▶ **WHAT THE TASK REQUIRES**:
From the records that follow, copy every line that contains the word "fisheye".

Items from a dataset
○ ○ ○ ○ ○ ○ ○

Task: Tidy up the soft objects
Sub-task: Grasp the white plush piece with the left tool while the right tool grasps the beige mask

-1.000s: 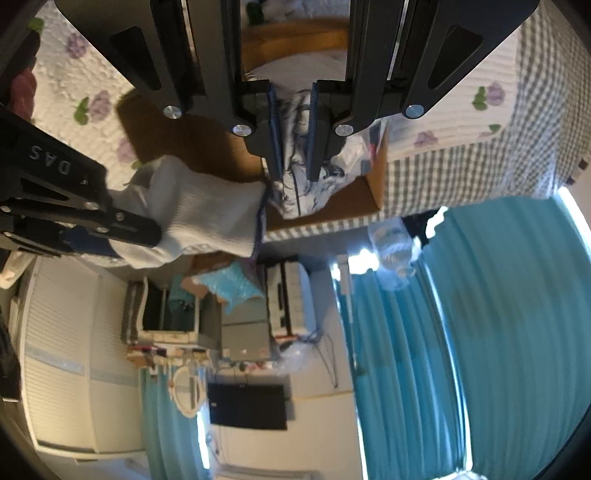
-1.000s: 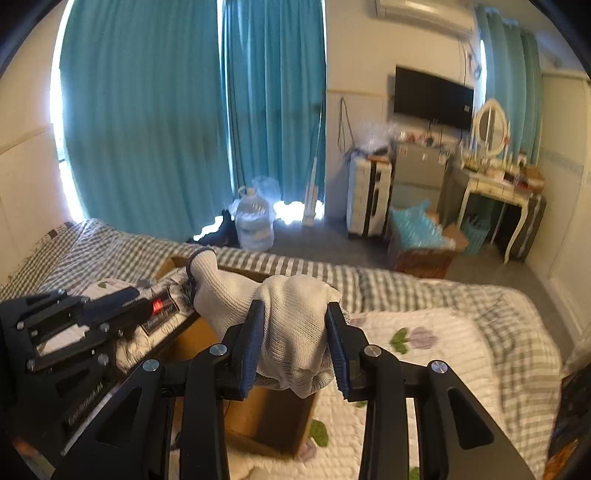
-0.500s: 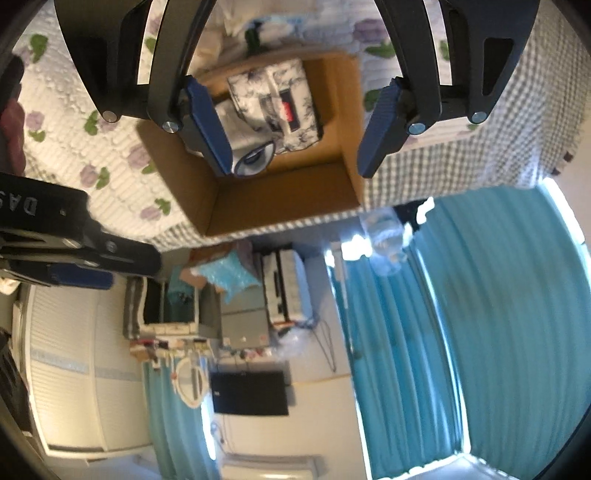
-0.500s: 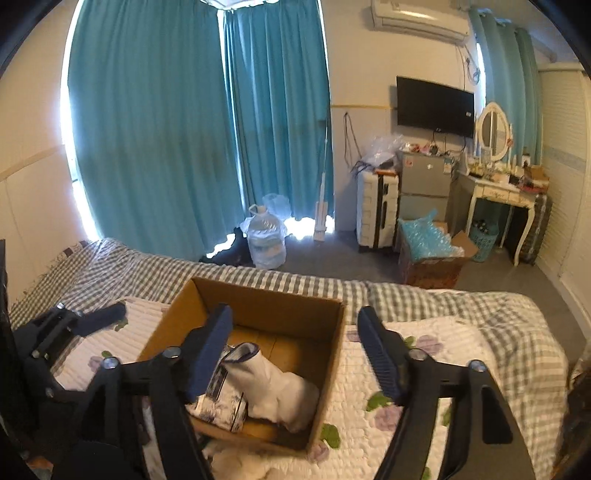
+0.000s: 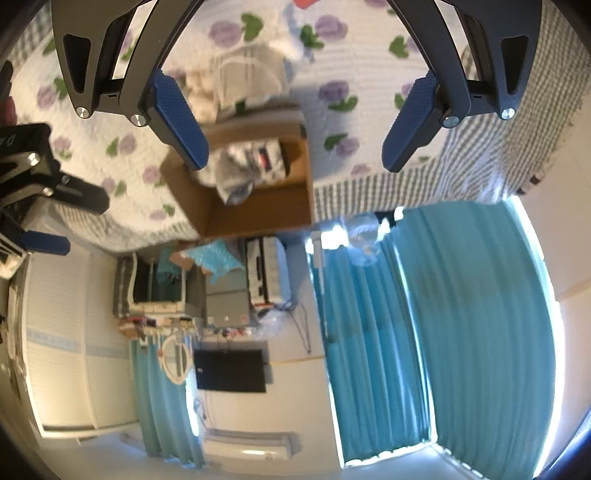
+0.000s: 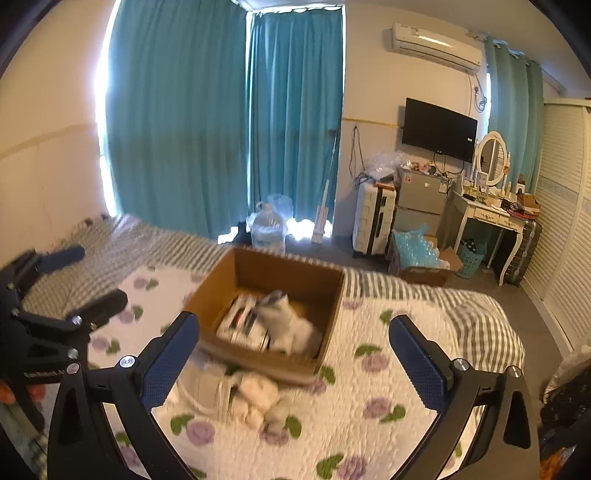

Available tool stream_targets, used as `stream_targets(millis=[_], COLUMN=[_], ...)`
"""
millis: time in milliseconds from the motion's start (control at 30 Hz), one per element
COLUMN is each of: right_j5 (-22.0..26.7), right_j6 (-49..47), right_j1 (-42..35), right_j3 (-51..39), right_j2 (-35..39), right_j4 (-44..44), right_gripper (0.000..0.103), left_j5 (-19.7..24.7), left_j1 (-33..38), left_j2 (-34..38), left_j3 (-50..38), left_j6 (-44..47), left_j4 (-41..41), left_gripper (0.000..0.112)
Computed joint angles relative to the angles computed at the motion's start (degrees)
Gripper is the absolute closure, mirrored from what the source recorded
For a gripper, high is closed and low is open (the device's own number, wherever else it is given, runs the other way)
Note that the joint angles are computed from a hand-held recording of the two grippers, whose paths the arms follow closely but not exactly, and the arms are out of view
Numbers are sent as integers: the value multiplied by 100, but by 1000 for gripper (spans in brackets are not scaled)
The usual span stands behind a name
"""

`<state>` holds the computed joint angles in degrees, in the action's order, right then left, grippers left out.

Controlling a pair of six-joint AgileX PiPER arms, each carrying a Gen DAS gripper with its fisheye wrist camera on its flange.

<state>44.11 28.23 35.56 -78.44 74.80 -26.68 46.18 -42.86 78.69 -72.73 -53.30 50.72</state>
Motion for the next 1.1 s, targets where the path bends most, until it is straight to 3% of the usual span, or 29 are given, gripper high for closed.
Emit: stream_targets(millis=[133,400,600,700,833,933,1100], right_j5=[-350,-1429,-1670,-1733,-1688,-1625,-1499], right_j6=[1109,1777,1943,1722,1822,1952,2043], right_j1=[491,283,91,-45,15,115,321], right_j3=[998,1941,2114,2063,2062,2052,1959], right_j2=[-45,716,1136,1216,1259,1257,1218], right_j4=[-825,-877,-827,-486,-587,-728,-816], right_gripper=[0,0,0,0,0,0,0], left_j5=[-241,-860,-1503,-1797,-2341,-2222,-2118], left_j1=[133,534,856,1022,1318,1219,1345], left_j2=[4,822,1329,1406,1483,1378,804], left_j3=[646,1687,1872,1854,1856,1851,2026], left_j6=[-470,-2097,-1850,-1230,77,136,-12], left_j4=[-84,731,323,-309,-1595,-1606,-1429], left_gripper=[16,16,18,36,75,81,82])
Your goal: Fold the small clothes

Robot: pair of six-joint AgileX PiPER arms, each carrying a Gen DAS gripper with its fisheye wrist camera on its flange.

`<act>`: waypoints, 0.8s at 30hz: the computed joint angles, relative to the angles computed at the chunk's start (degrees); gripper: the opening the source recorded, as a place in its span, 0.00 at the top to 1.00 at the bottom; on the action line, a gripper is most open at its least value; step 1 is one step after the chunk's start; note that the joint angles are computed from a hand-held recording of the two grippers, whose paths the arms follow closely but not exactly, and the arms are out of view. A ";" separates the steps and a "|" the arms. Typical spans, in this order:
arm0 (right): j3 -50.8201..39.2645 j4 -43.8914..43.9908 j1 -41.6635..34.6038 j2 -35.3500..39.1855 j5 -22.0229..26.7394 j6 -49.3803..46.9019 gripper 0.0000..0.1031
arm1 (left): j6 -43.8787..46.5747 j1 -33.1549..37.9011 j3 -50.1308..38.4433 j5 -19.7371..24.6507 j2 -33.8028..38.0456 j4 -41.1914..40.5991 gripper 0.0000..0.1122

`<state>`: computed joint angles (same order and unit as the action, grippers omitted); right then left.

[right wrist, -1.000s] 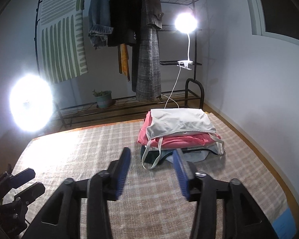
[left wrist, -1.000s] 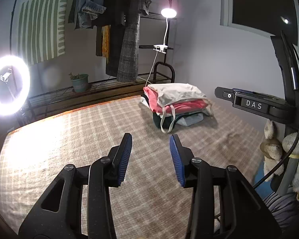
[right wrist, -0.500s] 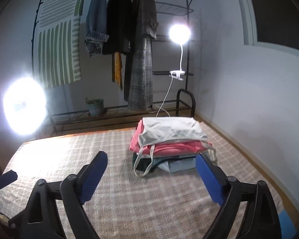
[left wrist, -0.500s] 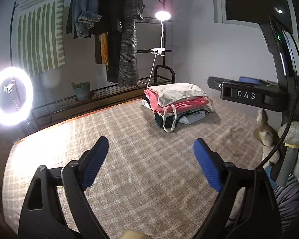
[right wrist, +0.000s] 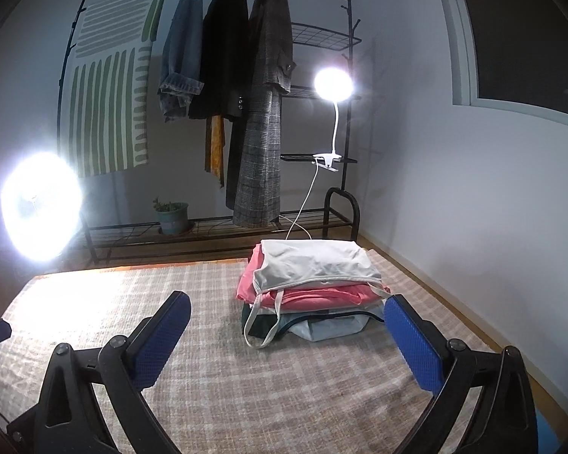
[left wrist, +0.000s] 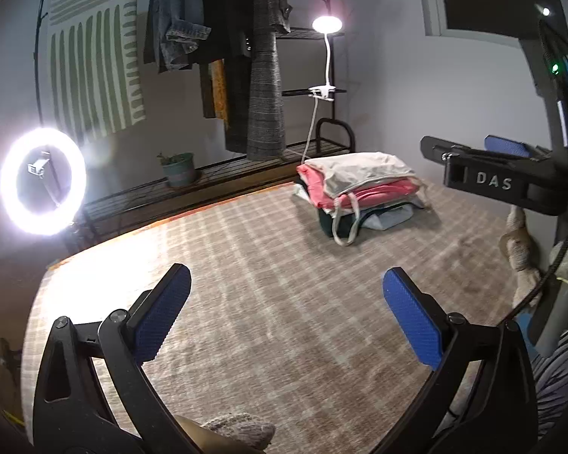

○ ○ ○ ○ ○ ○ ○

▶ **SOLUTION TO THE EXERCISE**:
Controlling a pair of six-joint AgileX PiPER arms, each carrying a Gen DAS gripper with its fisheye wrist camera on its flange.
Robot: pair of six-joint AgileX PiPER arms, each carrying a Gen DAS gripper with its fisheye wrist camera on its flange.

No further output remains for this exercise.